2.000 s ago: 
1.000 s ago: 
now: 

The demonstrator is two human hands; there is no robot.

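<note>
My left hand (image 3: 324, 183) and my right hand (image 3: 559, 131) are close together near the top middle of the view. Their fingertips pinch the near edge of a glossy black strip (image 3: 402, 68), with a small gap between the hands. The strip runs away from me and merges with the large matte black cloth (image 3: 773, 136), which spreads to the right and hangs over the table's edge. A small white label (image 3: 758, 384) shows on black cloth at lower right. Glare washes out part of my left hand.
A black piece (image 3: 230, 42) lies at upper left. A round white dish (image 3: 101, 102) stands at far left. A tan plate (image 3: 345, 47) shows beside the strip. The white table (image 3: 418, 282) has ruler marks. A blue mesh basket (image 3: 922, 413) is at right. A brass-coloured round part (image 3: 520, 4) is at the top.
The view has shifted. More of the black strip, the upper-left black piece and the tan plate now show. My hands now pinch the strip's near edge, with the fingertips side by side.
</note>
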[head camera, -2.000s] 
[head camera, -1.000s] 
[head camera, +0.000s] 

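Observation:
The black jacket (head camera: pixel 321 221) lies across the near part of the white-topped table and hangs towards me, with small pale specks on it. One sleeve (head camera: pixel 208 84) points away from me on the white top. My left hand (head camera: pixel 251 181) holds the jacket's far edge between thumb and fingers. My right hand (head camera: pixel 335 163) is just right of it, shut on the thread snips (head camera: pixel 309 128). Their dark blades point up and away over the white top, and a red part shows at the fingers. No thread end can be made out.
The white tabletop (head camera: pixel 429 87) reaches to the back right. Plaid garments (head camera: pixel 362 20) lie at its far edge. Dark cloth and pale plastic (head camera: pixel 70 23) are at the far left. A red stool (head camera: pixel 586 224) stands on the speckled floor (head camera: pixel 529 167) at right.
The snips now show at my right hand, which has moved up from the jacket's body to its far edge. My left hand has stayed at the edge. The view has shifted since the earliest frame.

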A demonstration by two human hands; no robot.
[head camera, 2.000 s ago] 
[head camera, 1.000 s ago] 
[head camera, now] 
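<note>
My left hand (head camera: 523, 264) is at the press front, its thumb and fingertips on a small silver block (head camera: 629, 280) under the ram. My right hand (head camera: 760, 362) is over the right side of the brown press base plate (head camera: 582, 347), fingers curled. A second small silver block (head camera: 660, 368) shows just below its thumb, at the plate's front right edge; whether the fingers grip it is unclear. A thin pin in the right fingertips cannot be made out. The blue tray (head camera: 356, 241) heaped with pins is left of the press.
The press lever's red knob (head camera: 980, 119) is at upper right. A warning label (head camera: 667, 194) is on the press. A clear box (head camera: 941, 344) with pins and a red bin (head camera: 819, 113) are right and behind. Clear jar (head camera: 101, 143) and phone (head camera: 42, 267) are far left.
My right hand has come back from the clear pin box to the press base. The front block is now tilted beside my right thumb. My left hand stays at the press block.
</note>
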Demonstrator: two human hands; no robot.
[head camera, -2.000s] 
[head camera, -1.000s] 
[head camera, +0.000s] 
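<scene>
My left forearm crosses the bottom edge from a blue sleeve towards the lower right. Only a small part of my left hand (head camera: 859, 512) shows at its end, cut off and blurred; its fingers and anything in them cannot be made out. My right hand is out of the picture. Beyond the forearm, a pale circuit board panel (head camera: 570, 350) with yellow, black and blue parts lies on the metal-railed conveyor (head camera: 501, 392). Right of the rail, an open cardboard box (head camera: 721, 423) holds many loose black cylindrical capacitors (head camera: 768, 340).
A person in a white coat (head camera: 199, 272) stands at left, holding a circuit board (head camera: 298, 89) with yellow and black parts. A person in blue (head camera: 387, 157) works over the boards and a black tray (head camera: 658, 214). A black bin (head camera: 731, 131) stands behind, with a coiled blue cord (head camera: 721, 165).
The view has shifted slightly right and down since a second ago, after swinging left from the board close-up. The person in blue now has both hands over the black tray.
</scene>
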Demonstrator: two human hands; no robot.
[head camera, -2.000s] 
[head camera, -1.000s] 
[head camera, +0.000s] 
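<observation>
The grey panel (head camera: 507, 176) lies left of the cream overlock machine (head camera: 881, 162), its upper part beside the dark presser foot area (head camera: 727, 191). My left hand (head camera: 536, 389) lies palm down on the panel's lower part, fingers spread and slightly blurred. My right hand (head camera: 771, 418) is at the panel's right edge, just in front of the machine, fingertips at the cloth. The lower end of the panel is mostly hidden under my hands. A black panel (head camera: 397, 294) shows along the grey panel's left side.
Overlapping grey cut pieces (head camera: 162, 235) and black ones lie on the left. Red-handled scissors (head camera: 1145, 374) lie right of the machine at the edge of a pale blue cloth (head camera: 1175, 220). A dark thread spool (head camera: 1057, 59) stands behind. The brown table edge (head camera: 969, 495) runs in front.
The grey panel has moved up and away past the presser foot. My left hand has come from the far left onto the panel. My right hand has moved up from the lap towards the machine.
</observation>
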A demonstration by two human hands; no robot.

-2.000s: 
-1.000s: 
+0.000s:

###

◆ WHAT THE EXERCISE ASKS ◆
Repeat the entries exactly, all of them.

◆ ANSWER BELOW ◆
2.000 s ago: 
1.000 s ago: 
now: 

The demonstrator is two human hands; there is no robot.

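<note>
My left hand (image 3: 324, 183) and my right hand (image 3: 559, 131) are close together near the top middle of the view. Their fingertips pinch the near edge of a glossy black strip (image 3: 402, 68), with a small gap between the hands. The strip runs away from me and merges with the large matte black cloth (image 3: 773, 136), which spreads to the right and hangs over the table's edge. A small white label (image 3: 758, 384) shows on black cloth at lower right. Glare washes out part of my left hand.
A black piece (image 3: 230, 42) lies at upper left. A round white dish (image 3: 101, 102) stands at far left. A tan plate (image 3: 345, 47) shows beside the strip. The white table (image 3: 418, 282) has ruler marks. A blue mesh basket (image 3: 922, 413) is at right. A brass-coloured round part (image 3: 520, 4) is at the top.
The view has shifted. More of the black strip, the upper-left black piece and the tan plate now show. My hands now pinch the strip's near edge, with the fingertips side by side.
</note>
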[head camera, -2.000s] 
[head camera, -1.000s] 
[head camera, +0.000s] 

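Observation:
The black jacket (head camera: pixel 321 221) lies across the near part of the white-topped table and hangs towards me, with small pale specks on it. One sleeve (head camera: pixel 208 84) points away from me on the white top. My left hand (head camera: pixel 251 181) holds the jacket's far edge between thumb and fingers. My right hand (head camera: pixel 335 163) is just right of it, shut on the thread snips (head camera: pixel 309 128). Their dark blades point up and away over the white top, and a red part shows at the fingers. No thread end can be made out.
The white tabletop (head camera: pixel 429 87) reaches to the back right. Plaid garments (head camera: pixel 362 20) lie at its far edge. Dark cloth and pale plastic (head camera: pixel 70 23) are at the far left. A red stool (head camera: pixel 586 224) stands on the speckled floor (head camera: pixel 529 167) at right.
The snips now show at my right hand, which has moved up from the jacket's body to its far edge. My left hand has stayed at the edge. The view has shifted since the earliest frame.
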
A demonstration by two human hands; no robot.
[head camera, 2.000 s ago] 
[head camera, 1.000 s ago] 
[head camera, now] 
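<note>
My left hand (head camera: 523, 264) is at the press front, its thumb and fingertips on a small silver block (head camera: 629, 280) under the ram. My right hand (head camera: 760, 362) is over the right side of the brown press base plate (head camera: 582, 347), fingers curled. A second small silver block (head camera: 660, 368) shows just below its thumb, at the plate's front right edge; whether the fingers grip it is unclear. A thin pin in the right fingertips cannot be made out. The blue tray (head camera: 356, 241) heaped with pins is left of the press.
The press lever's red knob (head camera: 980, 119) is at upper right. A warning label (head camera: 667, 194) is on the press. A clear box (head camera: 941, 344) with pins and a red bin (head camera: 819, 113) are right and behind. Clear jar (head camera: 101, 143) and phone (head camera: 42, 267) are far left.
My right hand has come back from the clear pin box to the press base. The front block is now tilted beside my right thumb. My left hand stays at the press block.
</note>
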Demonstrator: two human hands; no robot.
[head camera, -2.000s] 
[head camera, -1.000s] 
[head camera, +0.000s] 
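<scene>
My left forearm crosses the bottom edge from a blue sleeve towards the lower right. Only a small part of my left hand (head camera: 859, 512) shows at its end, cut off and blurred; its fingers and anything in them cannot be made out. My right hand is out of the picture. Beyond the forearm, a pale circuit board panel (head camera: 570, 350) with yellow, black and blue parts lies on the metal-railed conveyor (head camera: 501, 392). Right of the rail, an open cardboard box (head camera: 721, 423) holds many loose black cylindrical capacitors (head camera: 768, 340).
A person in a white coat (head camera: 199, 272) stands at left, holding a circuit board (head camera: 298, 89) with yellow and black parts. A person in blue (head camera: 387, 157) works over the boards and a black tray (head camera: 658, 214). A black bin (head camera: 731, 131) stands behind, with a coiled blue cord (head camera: 721, 165).
The view has shifted slightly right and down since a second ago, after swinging left from the board close-up. The person in blue now has both hands over the black tray.
</scene>
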Demonstrator: two human hands; no robot.
[head camera, -2.000s] 
[head camera, -1.000s] 
[head camera, +0.000s] 
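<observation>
The grey panel (head camera: 507, 176) lies left of the cream overlock machine (head camera: 881, 162), its upper part beside the dark presser foot area (head camera: 727, 191). My left hand (head camera: 536, 389) lies palm down on the panel's lower part, fingers spread and slightly blurred. My right hand (head camera: 771, 418) is at the panel's right edge, just in front of the machine, fingertips at the cloth. The lower end of the panel is mostly hidden under my hands. A black panel (head camera: 397, 294) shows along the grey panel's left side.
Overlapping grey cut pieces (head camera: 162, 235) and black ones lie on the left. Red-handled scissors (head camera: 1145, 374) lie right of the machine at the edge of a pale blue cloth (head camera: 1175, 220). A dark thread spool (head camera: 1057, 59) stands behind. The brown table edge (head camera: 969, 495) runs in front.
The grey panel has moved up and away past the presser foot. My left hand has come from the far left onto the panel. My right hand has moved up from the lap towards the machine.
</observation>
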A demonstration by two human hands; no robot.

-2.000s: 
-1.000s: 
+0.000s:

Nothing more will be written for this answer.